▸ **Material provided**
■ ■ ■ ■ ■

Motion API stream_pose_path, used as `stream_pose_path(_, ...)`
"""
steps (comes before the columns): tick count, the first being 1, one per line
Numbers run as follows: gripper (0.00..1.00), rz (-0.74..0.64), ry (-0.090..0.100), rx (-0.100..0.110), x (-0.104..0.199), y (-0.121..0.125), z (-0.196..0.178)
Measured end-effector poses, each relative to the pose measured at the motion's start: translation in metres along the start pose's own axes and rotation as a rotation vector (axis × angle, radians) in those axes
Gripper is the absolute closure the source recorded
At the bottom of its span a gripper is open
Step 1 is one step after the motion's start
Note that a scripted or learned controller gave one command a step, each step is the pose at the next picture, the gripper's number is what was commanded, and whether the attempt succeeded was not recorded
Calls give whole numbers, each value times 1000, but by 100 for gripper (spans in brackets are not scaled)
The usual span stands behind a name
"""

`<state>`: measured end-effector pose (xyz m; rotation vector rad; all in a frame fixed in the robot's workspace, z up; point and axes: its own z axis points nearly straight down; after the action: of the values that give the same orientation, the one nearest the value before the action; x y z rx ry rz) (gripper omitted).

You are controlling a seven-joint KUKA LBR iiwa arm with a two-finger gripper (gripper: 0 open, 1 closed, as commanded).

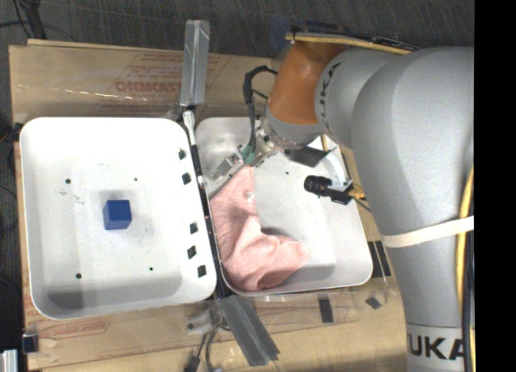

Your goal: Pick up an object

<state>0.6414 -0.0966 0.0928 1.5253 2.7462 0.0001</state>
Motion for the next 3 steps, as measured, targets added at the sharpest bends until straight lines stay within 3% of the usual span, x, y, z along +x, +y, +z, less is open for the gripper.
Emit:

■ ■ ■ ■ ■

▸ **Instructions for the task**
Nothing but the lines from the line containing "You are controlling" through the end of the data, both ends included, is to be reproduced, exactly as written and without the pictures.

▸ **Task output**
You are controlling a seven-joint KUKA LBR iiwa arm with a two-finger gripper (gripper: 0 open, 1 closed, as commanded).


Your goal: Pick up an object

<state>0.6414 -0.0966 0.0928 1.5253 2.7462 0.0001</state>
Motion for the next 3 steps, as measured, targets added at the sharpest bends until straight lines stay within 3% of the usual span, x, y, z along +x, +y, +z, less is open for the gripper.
Emit:

No more work remains on this exercise.